WHAT TO WORK ON
Whenever the word "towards" appears in a line of the listing, copy that line.

DATA
_ _ _ _
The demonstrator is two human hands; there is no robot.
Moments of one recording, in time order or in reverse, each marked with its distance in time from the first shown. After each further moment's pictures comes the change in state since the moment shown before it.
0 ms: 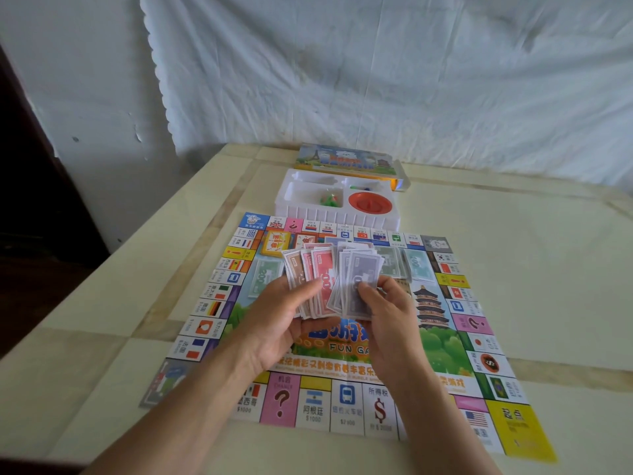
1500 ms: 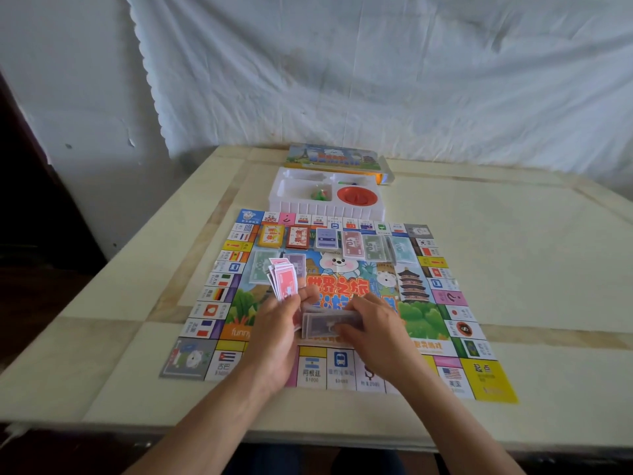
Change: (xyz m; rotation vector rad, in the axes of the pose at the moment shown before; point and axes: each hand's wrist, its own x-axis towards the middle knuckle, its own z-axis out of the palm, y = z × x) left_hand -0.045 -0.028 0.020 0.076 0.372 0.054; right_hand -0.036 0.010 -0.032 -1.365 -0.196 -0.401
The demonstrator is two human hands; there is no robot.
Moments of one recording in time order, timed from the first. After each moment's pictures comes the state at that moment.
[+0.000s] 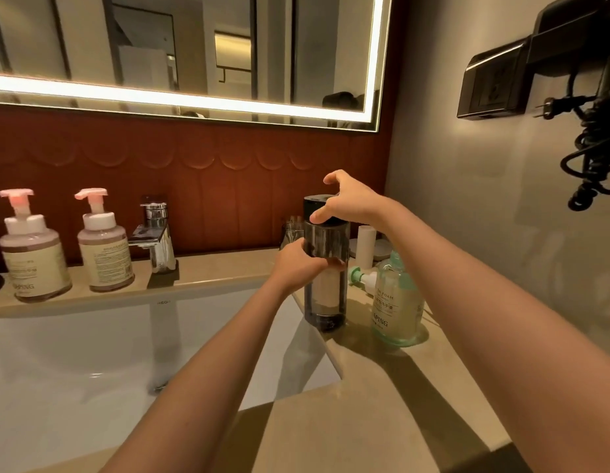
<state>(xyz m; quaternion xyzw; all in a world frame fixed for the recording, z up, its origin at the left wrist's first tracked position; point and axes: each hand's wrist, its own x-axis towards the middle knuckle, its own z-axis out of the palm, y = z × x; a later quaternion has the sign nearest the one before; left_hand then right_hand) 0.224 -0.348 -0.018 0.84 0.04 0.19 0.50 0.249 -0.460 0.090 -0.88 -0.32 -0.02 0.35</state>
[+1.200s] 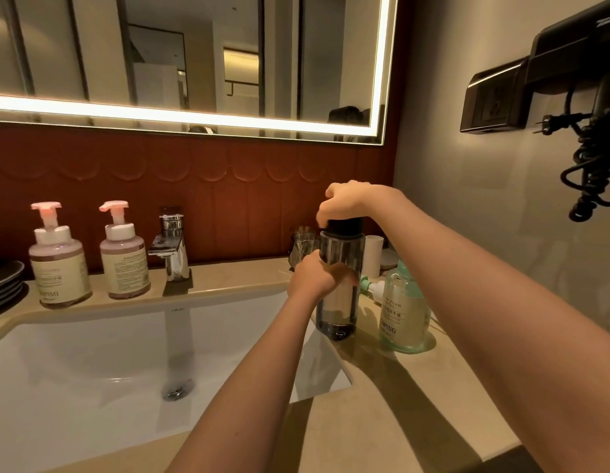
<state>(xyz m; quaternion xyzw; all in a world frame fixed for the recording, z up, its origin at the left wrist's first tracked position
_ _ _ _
WRITTEN ANSWER
Change: (xyz m; rotation vector rad, in the axes of the pose at the moment shown before; point and axes: each hand's wrist, its own x-axis towards the middle knuckle, its own z-axis out of the palm, y = z × x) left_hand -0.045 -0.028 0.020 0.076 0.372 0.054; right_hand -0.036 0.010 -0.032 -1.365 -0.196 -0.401
<state>(xyz m; quaternion xyzw; all in a world frame fixed for the recording, z up, its origin at the left wrist's first tracked position; point and axes: each hand's wrist, its own x-axis towards the middle knuckle, its own z-axis out of the palm, y = z × x; a later quaternion has the sign nearest the one before; left_hand then right_hand) 0.224 -0.348 -0.018 0.84 0.04 0.19 0.50 0.249 -0.460 0.090 -0.88 -0.32 -0.02 0.35</state>

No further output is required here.